▼

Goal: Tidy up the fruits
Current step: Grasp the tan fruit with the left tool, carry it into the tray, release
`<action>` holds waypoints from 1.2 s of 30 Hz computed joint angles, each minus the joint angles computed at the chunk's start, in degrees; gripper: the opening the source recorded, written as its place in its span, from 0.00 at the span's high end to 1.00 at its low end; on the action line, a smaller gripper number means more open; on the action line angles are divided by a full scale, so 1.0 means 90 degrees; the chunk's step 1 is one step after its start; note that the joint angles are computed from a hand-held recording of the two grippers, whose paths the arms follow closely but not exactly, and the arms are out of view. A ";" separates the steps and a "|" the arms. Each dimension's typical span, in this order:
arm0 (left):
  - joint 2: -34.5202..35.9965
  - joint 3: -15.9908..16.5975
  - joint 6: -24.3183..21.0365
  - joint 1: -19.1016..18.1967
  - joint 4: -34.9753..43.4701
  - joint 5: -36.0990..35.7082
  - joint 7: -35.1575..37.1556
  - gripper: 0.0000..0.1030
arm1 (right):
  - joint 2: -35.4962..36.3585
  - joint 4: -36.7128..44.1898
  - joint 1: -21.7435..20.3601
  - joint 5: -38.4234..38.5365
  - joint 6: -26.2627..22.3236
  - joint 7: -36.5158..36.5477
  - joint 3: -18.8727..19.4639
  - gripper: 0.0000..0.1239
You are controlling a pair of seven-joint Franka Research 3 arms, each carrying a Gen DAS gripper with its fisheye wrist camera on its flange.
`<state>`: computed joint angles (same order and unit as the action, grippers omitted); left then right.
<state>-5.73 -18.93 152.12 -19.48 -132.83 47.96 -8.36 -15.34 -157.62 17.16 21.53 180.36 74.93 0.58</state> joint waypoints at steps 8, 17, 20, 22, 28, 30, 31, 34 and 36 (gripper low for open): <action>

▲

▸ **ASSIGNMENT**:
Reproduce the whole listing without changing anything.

▸ **ANSWER SPACE**:
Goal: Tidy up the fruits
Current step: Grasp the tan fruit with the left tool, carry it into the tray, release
`<action>` holds waypoints from 1.2 s of 30 Hz computed joint angles, each minus the joint angles computed at the chunk's start, in degrees; gripper: the opening the source recorded, written as its place in its span, from 0.00 at the span's high end to 1.00 at its low end; on the action line, a smaller gripper number means more open; on the action line angles are divided by a full scale, so 1.0 means 90 degrees; the chunk's step 1 is one step after its start; note that the joint angles are computed from a hand-held recording of the two grippers, whose paths the arms follow closely but not exactly, and the arms are out of view. A ";" separates the steps and a "|" the arms. Each dimension's typical span, in this order:
arm0 (left):
  - joint 2: -34.5202..35.9965
  - joint 3: -15.9908..16.5975
  - joint 6: -24.3183..21.0365
  - joint 1: -19.1016..18.1967
  - joint 4: -34.9753..43.4701
  - joint 5: -36.0990..35.7082
  - joint 7: -35.1575..37.1556
  - gripper: 0.0000..0.1030
arm1 (right):
  - joint 2: -35.4962..36.3585
  - joint 4: -36.7128..44.1898
  - joint 1: -21.7435..20.3601
  - joint 5: -38.4234..38.5365
  - joint 6: -26.2627..22.3236
  - joint 7: -36.5158..36.5477
  - joint 3: -18.8727..19.4639
  - gripper: 0.0000..0.1239
You are controlling a pair of seven-joint Franka Research 3 arms, each carrying a Gen DAS gripper with its fisheye wrist camera on its flange.
`<state>`: computed joint angles (same order and unit as the action, grippers omitted); left then right.
<state>-5.73 -18.93 152.12 -19.48 -132.83 47.96 -8.36 -15.34 -157.62 17.16 21.53 180.36 74.93 0.58</state> joint waypoints at steps 8, 17, 20, 22, 28, 30, 31, 34 and 36 (gripper low for open): <action>

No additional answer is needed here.